- TASK REQUIREMENTS -
Copy the first line of the entries below and every line after it through the line containing "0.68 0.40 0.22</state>". Do not include pictures.

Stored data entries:
'''

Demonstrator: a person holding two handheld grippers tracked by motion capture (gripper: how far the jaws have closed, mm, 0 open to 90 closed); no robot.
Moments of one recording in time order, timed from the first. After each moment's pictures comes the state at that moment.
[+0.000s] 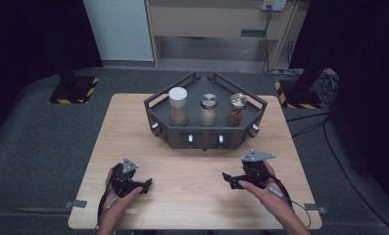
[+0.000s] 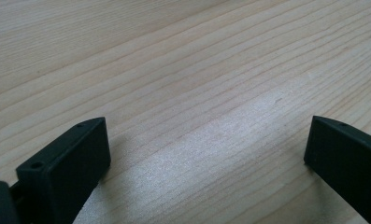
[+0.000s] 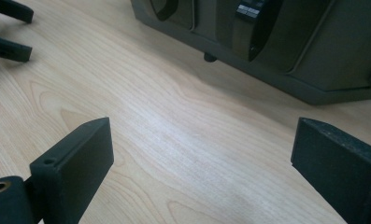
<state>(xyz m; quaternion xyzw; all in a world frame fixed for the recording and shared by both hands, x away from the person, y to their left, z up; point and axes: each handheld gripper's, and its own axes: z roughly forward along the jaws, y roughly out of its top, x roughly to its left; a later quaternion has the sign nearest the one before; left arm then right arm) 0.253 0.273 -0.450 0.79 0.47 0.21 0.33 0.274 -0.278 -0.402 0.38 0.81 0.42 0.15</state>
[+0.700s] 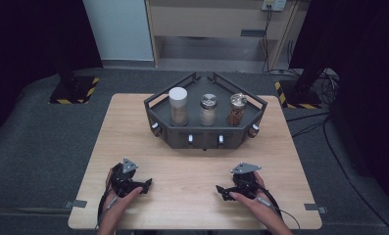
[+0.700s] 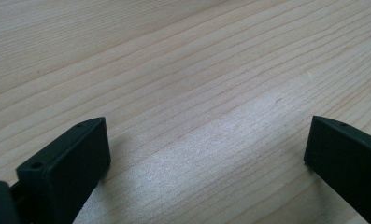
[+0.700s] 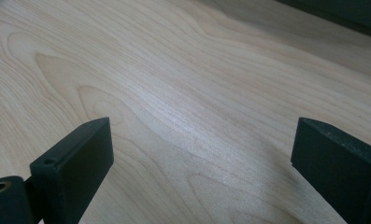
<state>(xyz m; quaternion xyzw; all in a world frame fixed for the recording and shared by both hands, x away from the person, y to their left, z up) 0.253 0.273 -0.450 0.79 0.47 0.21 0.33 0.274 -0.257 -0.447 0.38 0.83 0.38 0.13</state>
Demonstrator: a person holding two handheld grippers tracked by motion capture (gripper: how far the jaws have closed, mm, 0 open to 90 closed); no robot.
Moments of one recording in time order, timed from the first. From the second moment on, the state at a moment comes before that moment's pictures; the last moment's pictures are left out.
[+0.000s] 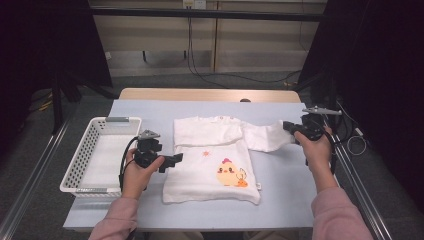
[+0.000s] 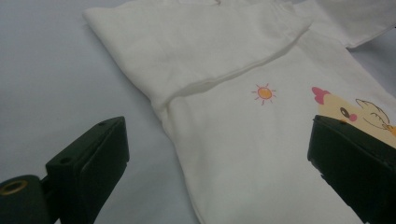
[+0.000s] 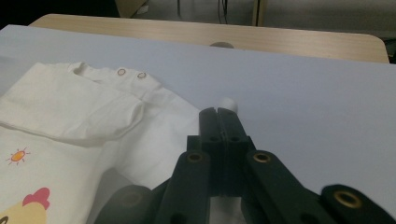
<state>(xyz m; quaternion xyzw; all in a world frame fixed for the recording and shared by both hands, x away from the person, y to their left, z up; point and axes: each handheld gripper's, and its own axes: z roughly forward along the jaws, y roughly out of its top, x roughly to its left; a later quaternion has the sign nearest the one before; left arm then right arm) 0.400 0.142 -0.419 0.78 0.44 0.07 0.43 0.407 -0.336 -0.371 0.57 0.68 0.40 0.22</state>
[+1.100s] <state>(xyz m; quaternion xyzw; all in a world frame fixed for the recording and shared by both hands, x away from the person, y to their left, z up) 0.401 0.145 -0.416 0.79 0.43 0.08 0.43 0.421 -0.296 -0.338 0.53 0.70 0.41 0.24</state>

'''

- ANSWER TO THIS TASK -
Demonstrator: a person holding two handheld grippers tracked by motion capture (gripper: how far the jaws have closed, mm, 0 open to 90 closed); no robot.
Moments of one recording in time order, timed from the first. After each moment's pictures comes the state at that moment.
[+0.000s] 
[+0.000s] 
[+0.000s] 
<state>(xyz m; quaternion xyzw; all in a world frame fixed for the recording and shared by both hands, x away from the person, y to their left, z up; point and axes: each handheld gripper's, and its own axes: z roughly forward along the jaws, y roughly out of its top, x roughly to its left; a later quaternion has the sign nearest the one before; left arm then right arm) 0.253 0.273 -0.450 0.79 0.47 0.21 0.33 0.274 -0.278 -0.402 0.38 0.81 0.42 0.15</state>
[+0.700s] 
[+0.700s] 
[+0.700s] 
<state>(xyz m; quaternion xyzw; all in a world frame fixed for the recording and shared by both hands, x away from the person, y to their left, z up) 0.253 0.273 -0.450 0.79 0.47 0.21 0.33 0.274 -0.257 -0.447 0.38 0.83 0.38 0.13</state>
Demonstrator: a person holding two handheld grippers tracked by motion capture (gripper: how far the jaws have closed, mm, 0 open to 90 closed); no robot.
Moments of one recording in time order, timed from the first. From the second moment on, the state at a moment comes before that moment's pictures; the last moment's pictures are left out.
[+0.000s] 
[+0.000s] 
[+0.000s] 
<state>(xyz m; quaternion xyzw; all in a world frame fixed for the recording and shared by both hands, x away from the person, y to their left, z up; point and axes: each handheld gripper's, and its own axes: z roughly forward along the jaws, y roughly out of its top, x roughly to its left; a later quaternion has the sign nearest the one before; left arm then right arm) 0.400 0.142 -0.419 0.78 0.44 0.07 0.43 0.407 -0.336 -0.371 0.57 0.68 0.40 0.22</state>

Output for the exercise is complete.